Search code examples
azureparquetazure-timeseries-insights

Parquet file written by Azure Time Series Insights Preview is not readable


We have an Azure Time Series Insights Preview instance connected to an event hub. The incoming events are written to the related cold storage data account as parquet files. When I try to open the parquet file with various readers (like the parquet-[head|cat|etc] cmd tools) I get errors.

Output of parquet-head

org.apache.parquet.io.ParquetDecodingException: Can not read value at 0 in block -1 in file file:20200123140854700_c8876d10_01.parquet

Here is a sample of the issue in more detail.
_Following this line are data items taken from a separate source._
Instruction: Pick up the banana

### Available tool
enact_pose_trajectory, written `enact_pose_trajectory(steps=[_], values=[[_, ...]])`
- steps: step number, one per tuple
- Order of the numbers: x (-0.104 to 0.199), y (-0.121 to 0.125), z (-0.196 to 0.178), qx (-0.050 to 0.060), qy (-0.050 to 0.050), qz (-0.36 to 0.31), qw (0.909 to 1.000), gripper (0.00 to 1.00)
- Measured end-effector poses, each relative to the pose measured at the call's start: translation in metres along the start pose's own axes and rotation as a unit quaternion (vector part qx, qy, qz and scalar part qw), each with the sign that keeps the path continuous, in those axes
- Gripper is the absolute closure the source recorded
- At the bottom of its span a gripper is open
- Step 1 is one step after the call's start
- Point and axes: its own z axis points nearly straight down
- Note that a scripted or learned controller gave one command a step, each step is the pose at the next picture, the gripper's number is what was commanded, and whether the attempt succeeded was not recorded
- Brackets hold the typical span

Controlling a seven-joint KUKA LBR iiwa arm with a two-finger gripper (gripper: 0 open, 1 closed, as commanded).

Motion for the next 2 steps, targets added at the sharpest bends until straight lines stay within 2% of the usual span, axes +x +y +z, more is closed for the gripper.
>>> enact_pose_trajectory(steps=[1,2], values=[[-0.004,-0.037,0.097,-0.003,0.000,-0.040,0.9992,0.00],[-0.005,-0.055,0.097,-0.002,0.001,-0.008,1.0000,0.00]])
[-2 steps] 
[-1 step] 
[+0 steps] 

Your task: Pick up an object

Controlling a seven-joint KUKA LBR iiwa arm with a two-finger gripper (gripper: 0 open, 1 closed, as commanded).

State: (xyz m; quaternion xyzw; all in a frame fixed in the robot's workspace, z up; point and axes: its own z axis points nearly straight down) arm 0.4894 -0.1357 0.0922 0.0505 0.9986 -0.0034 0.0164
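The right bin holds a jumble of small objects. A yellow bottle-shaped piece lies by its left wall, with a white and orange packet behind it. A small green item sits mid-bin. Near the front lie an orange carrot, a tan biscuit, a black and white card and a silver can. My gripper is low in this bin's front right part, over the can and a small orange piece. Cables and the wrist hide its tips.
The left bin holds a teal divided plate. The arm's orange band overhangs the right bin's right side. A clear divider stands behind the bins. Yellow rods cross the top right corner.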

This is the output of parquet-dump

$ parquet-dump 20200123140854700_c8876d10_01.parquet
row group 0 ---------------------------------------------------------------------------------------------------------------------------------------------------------------------------------------------------------------------------------------------- timestamp: INT64 SNAPPY DO:0 FPO:4 SZ:100/850/8.50 VC:100 ENC:PLAIN,RLE ST:[min: 2020-01-23T14:08:52.583+0000, max: 2020-01-23T14:08:52.583+0000, num_nulls: 0] id_string: BINARY SNAPPY DO:167 FPO:194 SZ:80/76/0.95 VC:100 ENC:PLAIN_DICTIONARY,PLAIN,RLE ST:[min: dabas96, max: dabas96, num_nulls: 0] dabasuploader_time_string: BINARY SNAPPY DO:313 FPO:855 SZ:705/2177/3.09 VC:100 ENC:PLAIN_DICTIONARY,PLAIN,RLE ST:[num_nulls: 0, min/max not defined] dabasuploader_prod_kwh_string: BINARY SNAPPY DO:1118 FPO:1139 SZ:62/58/0.94 VC:100 ENC:PLAIN_DICTIONARY,PLAIN,RLE ST:[min: 0, max: 0, num_nulls: 0] dabasuploader_pred_nxd_kwh_string: BINARY SNAPPY DO:1252 FPO:1488 SZ:319/390/1.22 VC:100 ENC:PLAIN_DICTIONARY,PLAIN,RLE ST:[num_nulls: 0, min/max not defined] dabasuploader_pred_today_kwh_string: BINARY SNAPPY DO:1650 FPO:1903 SZ:336/404/1.20 VC:100 ENC:PLAIN_DICTIONARY,PLAIN,RLE ST:[num_nulls: 0, min/max not defined] java.lang.IllegalArgumentException: [solpos_altitude_double] optional double solpos_altitude_double is not in the store: [[dabasuploader_time_string] optional binary dabasuploader_time_string (STRING), [dabasuploader_pred_nxd_kwh_string] optional binary dabasuploader_pred_nxd_kwh_string (STRING), [id_string] optional binary id_string (STRING), [timestamp] optional int64 timestamp (TIMESTAMP(MILLIS,true)), [dabasuploader_pred_today_kwh_string] optional binary dabasuploader_pred_today_kwh_string (STRING), [dabasuploader_prod_kwh_string] optional binary dabasuploader_prod_kwh_string (STRING)] 100

The solpos_altitude_double is coming from the events we upload to the eventhub. I mean, we call that solpos_altitude. The _double postfix is coming from TSI, according to the docs.

According to all MS Azure documentations I could find, reading the parquet file should be possible without issues.

Does anybody know what went wrong? If more info is needed, I am more than happy to provide.


Solution

  • I believe this is a known issue caused by changing the schema of the data (drifting schema). We're currently working on a fix for it.